L'interface est divisée en plusieurs parties : l'écran de jeu, l'inventaire, les verbes d'actions et, tout à gauche, le "baromètre spirituel" représentant le faciès du personnage contrôlé, sur fond coloré. Le principe de cet indicateur est simple : en jouant, on remarque que l'expression de notre personnage change selon les choix effectués ou les blessures reçues. Les présumées bonnes actions égayeront son visage et le fond coloré deviendra de plus en plus vert et lumineux. A contrario, les actes lâches ou dangereux terniront son portrait et augmenteront les risques de le conduire à une mort peu glorieuse. A ce propos –et c'est là le plus gros défaut du jeu–, les possibilités de mourir sont très nombreuses. Cela peut être dû à un mauvais choix d'action, de dialogue, voire un oubli. Et bien que la mort soit l'un des thèmes majeurs du jeu, on aurait préféré être moins décontenancé par ces game over à foison. Plus énervant encore, certaines situations peuvent se transformer en impasses (tare récurrente des jeux d'aventure de cette époque). La meilleure parade à ces inconvénients est de jongler avec plusieurs sauvegardes au fur et à mesure que l'on avance dans l'histoire. Mais revenons à nos moutons. Il y a donc, pour chaque personnage, plusieurs possibilités d'agir (et d'innombrables façons de mourir grâce à la fourberie d'AM) : on peut choisir d'affronter son passé et vaincre ses peurs... ou retomber dans ses travers. Terminer les cinq aventures personnelles permettra d'atteindre l'ultime niveau. Ce niveau final, par ailleurs très réussi, offre plusieurs fins via de courtes cinématiques. Ceux qui ont lu la nouvelle apprécieront particulièrement l'un des dénouements...

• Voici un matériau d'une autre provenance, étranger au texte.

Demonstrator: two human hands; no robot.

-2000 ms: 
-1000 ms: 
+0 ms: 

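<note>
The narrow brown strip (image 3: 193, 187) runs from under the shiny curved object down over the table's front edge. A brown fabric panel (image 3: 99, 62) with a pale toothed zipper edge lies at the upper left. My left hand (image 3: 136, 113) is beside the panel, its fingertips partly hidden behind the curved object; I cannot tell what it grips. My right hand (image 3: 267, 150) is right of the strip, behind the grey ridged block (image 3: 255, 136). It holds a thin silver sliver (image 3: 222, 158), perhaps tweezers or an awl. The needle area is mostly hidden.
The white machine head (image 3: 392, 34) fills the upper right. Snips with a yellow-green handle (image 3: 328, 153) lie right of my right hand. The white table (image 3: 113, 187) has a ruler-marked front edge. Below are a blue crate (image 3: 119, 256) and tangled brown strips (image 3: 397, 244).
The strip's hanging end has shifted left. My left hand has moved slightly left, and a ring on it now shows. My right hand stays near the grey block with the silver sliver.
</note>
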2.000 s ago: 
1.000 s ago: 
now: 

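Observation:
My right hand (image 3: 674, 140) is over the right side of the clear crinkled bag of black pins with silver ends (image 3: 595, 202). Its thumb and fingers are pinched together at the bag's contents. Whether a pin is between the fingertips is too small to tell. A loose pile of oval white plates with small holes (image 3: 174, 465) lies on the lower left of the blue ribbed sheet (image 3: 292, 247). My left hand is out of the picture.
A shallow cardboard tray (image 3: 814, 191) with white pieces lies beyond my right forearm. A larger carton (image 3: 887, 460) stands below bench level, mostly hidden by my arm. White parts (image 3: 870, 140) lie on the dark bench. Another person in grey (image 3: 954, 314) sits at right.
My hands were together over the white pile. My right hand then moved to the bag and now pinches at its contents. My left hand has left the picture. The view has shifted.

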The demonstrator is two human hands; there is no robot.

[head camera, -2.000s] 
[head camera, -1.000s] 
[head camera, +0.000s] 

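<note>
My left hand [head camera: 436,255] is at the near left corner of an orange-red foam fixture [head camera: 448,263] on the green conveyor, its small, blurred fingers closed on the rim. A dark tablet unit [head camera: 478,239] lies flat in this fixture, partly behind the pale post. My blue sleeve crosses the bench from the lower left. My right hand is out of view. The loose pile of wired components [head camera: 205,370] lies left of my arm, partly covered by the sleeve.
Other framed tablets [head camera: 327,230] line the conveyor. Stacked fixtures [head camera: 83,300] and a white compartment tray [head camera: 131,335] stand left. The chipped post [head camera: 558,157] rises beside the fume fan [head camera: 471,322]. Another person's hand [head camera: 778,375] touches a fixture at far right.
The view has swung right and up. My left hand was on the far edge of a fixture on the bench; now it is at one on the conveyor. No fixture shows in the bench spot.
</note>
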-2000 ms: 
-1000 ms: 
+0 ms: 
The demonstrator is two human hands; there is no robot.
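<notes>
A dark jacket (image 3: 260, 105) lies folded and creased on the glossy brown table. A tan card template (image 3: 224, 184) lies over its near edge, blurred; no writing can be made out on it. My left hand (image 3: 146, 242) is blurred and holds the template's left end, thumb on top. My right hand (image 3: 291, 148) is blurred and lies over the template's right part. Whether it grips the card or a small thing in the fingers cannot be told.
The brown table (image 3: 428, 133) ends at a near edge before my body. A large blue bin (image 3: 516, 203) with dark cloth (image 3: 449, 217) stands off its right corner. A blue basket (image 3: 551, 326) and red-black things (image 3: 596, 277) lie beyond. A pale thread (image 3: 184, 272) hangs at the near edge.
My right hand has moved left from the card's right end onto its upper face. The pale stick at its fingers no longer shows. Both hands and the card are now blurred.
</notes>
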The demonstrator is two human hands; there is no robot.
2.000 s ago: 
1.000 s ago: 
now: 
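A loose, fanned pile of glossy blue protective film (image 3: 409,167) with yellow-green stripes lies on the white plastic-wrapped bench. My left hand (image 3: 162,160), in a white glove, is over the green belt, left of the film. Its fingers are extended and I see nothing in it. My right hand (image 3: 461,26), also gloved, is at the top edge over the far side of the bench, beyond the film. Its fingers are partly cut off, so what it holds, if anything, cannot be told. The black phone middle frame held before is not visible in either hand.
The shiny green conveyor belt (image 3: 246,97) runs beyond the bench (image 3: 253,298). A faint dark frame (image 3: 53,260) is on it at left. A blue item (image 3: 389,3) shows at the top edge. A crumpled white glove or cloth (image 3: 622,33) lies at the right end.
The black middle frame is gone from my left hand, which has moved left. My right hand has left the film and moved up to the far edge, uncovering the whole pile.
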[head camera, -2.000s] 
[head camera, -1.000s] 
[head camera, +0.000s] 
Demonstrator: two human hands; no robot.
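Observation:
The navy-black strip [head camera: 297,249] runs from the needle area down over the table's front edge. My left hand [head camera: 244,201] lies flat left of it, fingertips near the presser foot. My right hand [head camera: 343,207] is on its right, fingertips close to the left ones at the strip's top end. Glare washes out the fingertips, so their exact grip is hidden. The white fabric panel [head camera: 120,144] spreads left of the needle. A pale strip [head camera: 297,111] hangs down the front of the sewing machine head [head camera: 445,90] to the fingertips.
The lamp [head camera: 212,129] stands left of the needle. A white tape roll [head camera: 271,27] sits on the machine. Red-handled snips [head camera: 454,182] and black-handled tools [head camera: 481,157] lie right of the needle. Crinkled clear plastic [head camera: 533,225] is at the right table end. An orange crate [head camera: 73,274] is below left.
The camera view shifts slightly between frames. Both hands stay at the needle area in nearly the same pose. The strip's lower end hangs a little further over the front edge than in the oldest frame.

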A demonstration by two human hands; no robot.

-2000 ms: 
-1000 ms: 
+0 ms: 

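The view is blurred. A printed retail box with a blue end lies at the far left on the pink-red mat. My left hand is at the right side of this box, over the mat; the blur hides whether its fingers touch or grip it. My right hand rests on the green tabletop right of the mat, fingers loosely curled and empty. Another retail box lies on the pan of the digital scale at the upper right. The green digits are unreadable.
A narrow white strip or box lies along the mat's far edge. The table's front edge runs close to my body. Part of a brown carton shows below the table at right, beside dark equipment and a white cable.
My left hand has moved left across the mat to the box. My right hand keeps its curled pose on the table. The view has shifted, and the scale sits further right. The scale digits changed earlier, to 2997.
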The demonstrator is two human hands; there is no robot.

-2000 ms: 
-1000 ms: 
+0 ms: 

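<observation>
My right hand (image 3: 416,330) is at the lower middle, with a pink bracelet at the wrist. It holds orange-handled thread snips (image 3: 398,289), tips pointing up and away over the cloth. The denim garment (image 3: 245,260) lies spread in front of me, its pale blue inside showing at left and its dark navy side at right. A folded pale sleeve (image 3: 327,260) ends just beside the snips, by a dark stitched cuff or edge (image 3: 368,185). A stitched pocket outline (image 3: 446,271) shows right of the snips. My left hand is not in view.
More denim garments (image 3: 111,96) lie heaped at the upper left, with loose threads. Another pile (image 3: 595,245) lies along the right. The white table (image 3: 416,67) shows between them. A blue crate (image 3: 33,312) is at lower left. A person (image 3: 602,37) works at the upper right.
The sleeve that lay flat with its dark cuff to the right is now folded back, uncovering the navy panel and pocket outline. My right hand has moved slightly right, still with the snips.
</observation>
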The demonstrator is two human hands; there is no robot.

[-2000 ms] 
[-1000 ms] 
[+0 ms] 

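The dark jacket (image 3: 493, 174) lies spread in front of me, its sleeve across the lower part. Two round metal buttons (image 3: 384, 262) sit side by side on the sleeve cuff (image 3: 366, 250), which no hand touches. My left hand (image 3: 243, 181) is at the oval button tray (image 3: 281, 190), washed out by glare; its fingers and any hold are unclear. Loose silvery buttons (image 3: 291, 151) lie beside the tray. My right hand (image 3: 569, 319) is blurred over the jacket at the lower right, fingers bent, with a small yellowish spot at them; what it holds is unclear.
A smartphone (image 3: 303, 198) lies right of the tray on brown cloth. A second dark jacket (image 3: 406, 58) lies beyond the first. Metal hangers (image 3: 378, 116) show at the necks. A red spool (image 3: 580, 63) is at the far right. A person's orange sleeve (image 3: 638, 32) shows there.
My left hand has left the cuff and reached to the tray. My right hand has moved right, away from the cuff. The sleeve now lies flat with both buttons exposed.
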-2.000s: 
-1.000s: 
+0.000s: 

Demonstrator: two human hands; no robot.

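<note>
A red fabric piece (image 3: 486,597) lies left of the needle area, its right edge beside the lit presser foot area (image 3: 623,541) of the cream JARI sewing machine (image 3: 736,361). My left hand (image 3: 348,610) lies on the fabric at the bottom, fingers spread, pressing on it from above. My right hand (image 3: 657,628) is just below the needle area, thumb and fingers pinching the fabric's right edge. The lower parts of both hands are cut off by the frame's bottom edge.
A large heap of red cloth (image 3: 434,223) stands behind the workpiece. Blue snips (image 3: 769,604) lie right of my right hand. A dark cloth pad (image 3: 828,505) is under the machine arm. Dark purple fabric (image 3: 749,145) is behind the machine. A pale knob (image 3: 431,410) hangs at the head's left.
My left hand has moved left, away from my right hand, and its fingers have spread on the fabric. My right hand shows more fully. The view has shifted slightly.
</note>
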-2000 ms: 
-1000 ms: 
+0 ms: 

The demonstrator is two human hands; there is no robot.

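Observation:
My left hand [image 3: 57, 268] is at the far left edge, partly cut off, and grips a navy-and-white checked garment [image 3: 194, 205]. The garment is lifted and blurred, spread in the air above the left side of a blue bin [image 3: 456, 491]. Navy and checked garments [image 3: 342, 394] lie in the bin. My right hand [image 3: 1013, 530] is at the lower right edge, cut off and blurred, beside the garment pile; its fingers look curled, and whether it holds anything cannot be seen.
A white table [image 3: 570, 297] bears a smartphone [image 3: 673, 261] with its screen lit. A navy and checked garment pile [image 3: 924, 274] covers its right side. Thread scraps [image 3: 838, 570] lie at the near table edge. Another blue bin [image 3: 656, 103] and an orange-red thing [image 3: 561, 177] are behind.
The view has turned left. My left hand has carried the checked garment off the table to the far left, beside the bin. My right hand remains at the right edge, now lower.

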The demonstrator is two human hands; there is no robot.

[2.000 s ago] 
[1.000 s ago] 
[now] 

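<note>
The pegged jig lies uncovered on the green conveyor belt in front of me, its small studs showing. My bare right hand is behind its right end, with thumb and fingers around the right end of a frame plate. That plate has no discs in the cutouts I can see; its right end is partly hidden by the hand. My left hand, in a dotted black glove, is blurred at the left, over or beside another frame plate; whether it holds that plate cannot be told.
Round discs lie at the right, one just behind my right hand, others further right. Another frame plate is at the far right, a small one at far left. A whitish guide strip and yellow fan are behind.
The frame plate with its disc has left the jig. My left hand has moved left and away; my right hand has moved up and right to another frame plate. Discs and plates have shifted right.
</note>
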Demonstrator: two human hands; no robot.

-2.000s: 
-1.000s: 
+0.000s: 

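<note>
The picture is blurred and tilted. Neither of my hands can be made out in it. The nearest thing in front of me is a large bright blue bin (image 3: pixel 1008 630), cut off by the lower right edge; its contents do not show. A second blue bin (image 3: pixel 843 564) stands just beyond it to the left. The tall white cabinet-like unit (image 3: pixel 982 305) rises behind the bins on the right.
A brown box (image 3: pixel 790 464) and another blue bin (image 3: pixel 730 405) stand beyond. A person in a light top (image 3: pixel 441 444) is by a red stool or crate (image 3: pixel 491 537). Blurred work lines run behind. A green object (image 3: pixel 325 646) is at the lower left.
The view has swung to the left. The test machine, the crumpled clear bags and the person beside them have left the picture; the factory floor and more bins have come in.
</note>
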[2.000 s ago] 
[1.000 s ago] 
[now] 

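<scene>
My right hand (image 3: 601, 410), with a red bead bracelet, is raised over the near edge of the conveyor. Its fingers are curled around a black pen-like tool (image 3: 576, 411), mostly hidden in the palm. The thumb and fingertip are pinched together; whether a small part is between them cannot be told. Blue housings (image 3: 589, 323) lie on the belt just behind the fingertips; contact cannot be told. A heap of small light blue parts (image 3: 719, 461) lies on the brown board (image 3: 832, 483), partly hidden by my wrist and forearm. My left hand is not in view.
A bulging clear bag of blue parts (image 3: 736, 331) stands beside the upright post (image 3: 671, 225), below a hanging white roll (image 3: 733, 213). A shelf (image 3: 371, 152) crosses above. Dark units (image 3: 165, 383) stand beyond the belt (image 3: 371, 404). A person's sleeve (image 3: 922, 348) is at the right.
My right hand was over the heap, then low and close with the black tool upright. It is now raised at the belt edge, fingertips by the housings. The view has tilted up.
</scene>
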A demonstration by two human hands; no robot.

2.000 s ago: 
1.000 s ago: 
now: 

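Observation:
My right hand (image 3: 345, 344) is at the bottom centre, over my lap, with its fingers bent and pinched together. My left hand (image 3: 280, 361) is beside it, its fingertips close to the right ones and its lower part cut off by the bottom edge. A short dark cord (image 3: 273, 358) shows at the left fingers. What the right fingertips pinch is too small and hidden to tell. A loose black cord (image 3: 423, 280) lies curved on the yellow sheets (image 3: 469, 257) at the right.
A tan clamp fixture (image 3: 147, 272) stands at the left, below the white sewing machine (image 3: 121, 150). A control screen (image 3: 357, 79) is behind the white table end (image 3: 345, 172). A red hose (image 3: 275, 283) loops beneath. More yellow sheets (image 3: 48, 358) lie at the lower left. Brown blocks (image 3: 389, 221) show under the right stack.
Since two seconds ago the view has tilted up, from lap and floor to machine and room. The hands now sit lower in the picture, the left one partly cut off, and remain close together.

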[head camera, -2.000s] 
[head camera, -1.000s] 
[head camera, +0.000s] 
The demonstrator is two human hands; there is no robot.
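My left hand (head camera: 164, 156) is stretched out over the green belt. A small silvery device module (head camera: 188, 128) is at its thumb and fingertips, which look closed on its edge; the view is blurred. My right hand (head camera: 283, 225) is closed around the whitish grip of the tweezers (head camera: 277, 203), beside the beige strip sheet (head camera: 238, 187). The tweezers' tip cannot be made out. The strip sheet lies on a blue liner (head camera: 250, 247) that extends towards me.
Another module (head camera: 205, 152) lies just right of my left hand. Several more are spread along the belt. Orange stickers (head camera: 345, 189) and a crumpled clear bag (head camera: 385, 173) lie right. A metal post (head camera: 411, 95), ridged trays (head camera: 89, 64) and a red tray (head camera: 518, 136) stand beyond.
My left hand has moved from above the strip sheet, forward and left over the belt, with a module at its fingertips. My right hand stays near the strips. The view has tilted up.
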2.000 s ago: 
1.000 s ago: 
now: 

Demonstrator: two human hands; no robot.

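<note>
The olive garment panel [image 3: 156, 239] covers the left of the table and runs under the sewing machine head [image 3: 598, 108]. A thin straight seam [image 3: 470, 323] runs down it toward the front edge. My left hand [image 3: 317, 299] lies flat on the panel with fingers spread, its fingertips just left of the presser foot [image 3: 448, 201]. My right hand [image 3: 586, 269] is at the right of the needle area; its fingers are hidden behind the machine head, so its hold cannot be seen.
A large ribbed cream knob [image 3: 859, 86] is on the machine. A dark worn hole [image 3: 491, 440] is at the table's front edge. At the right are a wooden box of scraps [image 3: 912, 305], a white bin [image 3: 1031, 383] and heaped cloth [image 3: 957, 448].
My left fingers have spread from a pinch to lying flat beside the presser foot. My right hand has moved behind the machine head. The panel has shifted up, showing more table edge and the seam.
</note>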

Une perle du point and click méconnue
De la nouvelle au jeu vidéo, il n'y a eu qu'un pas, magistralement franchi. L'histoire est, certes, assez différente du livre mais on y retrouve l'essentiel (les protagonistes, le background chaotique, l'altération de la réalité par AM...). Le jeu, en 2D, était très joli pour l'époque et profitait de la récente utilisation du support CD. Seuls quelques bugs (notamment dans le niveau de Benny) viennent entacher la partie technique. Globalement, il n'est pas si difficile d'aller au bout de l'aventure car les actions à effectuer sont souvent instinctives et les développeurs n'ont pas cédé à la tentation d'inclure des énigmes exagérément retorses visant à rallonger la durée de vie. Ici, c'est le scénario qui prime, et c'est tout bon ! Sachez aussi qu'une aide, sous forme d'indices, est utilisable dans la case d'inventaire (le "psycho portrait"). Il vaut toutefois mieux l'utiliser avec parcimonie, car elle fait chuter le baromètre spirituel à chaque consultation. Malgré sa personnalité –et en parallèle avec son titre– I Have no Mouth, and I Must Scream est resté un jeu confidentiel, notamment en raison des thèmes mis en lumière. La censure s'étant ensuite chargée de le faire taire un peu plus... A vous de lui rendre justice en essayant ou en redécouvrant ce trésor virtuellement enfoui sous terre.
Points forts
- Un excellent scénario SF
- L'ambiance !
- La difficulté bien dosée
- Les musiques
- La voix française d'AM
- Les graphismes qui ont bien vieilli
- Plusieurs fins possibles
- Le monologue d'introduction
Points faibles
- Les game over et impasses
- Quelques bugs
- 2 ou 3 voix françaises bien ratées
- La censure franco-allemande...
Peu importe que vous ayez ou non lu le livre, ce I Have no Mouth, and I Must Scream version Cyberdreams est un must du jeu d'aventure point and click. On recense bien quelques défauts caractéristiques des jeux de son époque mais l'aventure, riche, intelligente, intense et parfois bouleversante, mérite d'être vécue par tout fan de science-fiction. Privilégiez grandement la version anglaise.